Structure and Properties of Water on the Anatase TiO2(101) Surface: From Single-Molecule Adsorption to Interface Formation

The interaction of water with titanium dioxide surfaces has a vital role in many energy- and environment-related applications, such as dye-sensitized solar cell, photocatalytic or photoelectrochemical hydrogen production, and environmental purification. Structure and properties of water on the anatase TiO2(101) surface have been studied by using a combination of density functional theory and force field molecular dynamics. Owing to the amphotericity of this surface and the competition between water–water and water–substrate interactions, the structure and properties of water on the anatase TiO2(101) surface exhibited some peculiar and complicated features. The overall evolutionary process of interface formation has been obtained by investigating the coverage-dependent adsorption configuration and energy of water. The competition between water–water and water–substrate interaction results in the existence of a stable bilayer of water (Θ ≥ 2 ML) and an ice-like structure of water at higher coverage (Θ ≥ 3 ML).

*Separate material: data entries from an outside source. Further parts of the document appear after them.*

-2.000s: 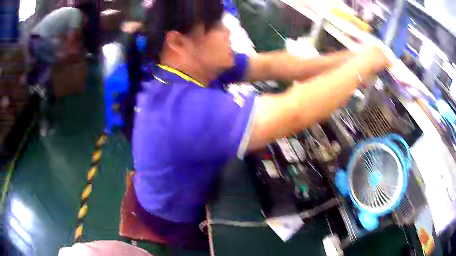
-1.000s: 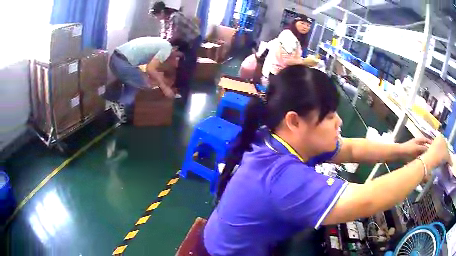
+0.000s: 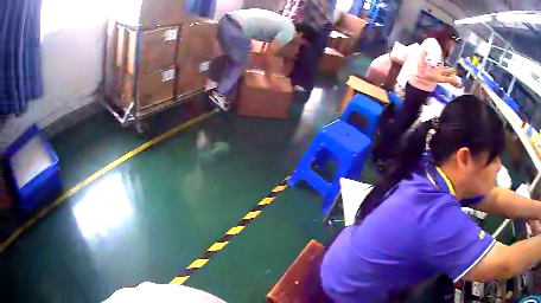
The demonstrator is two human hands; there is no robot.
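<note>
Neither of my hands is in the picture. Nearest in front of me, at the right, a person in a purple shirt (image 3: 409,242) sits on a reddish-brown wooden stool (image 3: 296,273), arms stretched toward the bench at the right edge. That person's hands are partly cut off by the edge, and what they touch cannot be told. A pale rounded shape (image 3: 163,294), blurred, shows at the bottom edge; I cannot tell what it is.
Blue plastic stools (image 3: 341,151) stand behind the seated person. A cart of cartons (image 3: 157,65) stands by the wall. A person bends over a brown carton (image 3: 265,94). A blue bin (image 3: 34,165) is at the left. Yellow-black tape (image 3: 234,229) crosses the green floor.
The view has swung left, so the seated person and bench sit further right and the blue bin shows. The seated person's arms are now lower, off the shelf edge.
</note>
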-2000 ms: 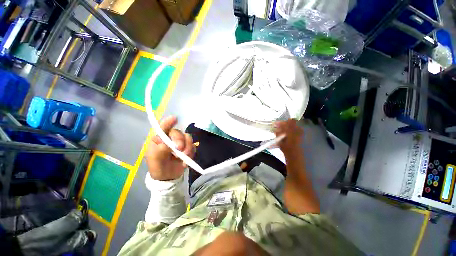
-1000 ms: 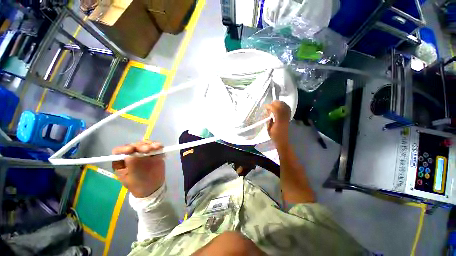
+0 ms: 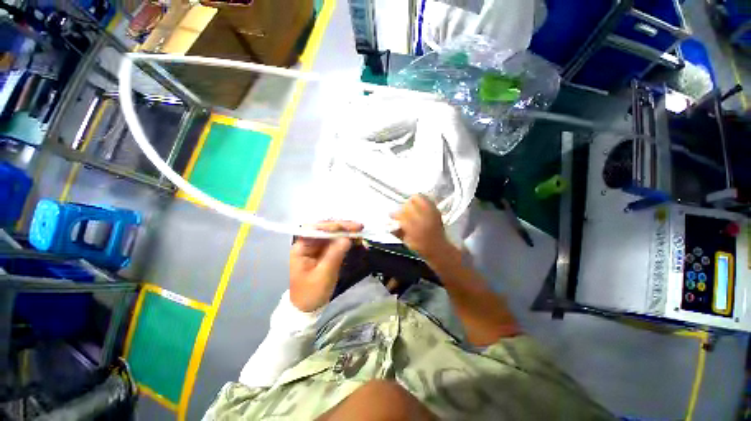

Both static and dynamic calculation results have showed that a highly ordered structure occurs in the first few water molecule layers, and this order decreases as one moves toward the bulk region. The electric fields across the interface and in the electric double layer were estimated to be about 10 and 2 eV, respectively. This study may provide new insight into the static and dynamic properties of the water–TiO2 interface and elucidate the reactions that occur on the TiO2 surface.